[Required action] Only the lines from the one with "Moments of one" through the end of the data are wanted, copied exactly.

--------

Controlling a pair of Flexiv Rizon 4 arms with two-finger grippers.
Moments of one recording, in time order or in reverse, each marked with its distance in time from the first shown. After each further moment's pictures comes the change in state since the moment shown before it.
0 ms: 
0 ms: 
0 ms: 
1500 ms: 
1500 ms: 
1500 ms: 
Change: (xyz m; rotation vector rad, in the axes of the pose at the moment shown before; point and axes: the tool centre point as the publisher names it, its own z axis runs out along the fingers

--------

[Final answer]
Moments of one recording, in time order or in reverse, each marked with its distance in time from the first shown. After each further moment's pictures comes the change in state since the moment shown before it.
0 ms: 
0 ms: 
0 ms: 
1500 ms: 
1500 ms: 
1500 ms: 
Change: (xyz m; rotation vector rad, in the axes of the pose at the moment shown before; point and axes: the tool centre point as the publisher names it, its own z axis runs out along the fingers

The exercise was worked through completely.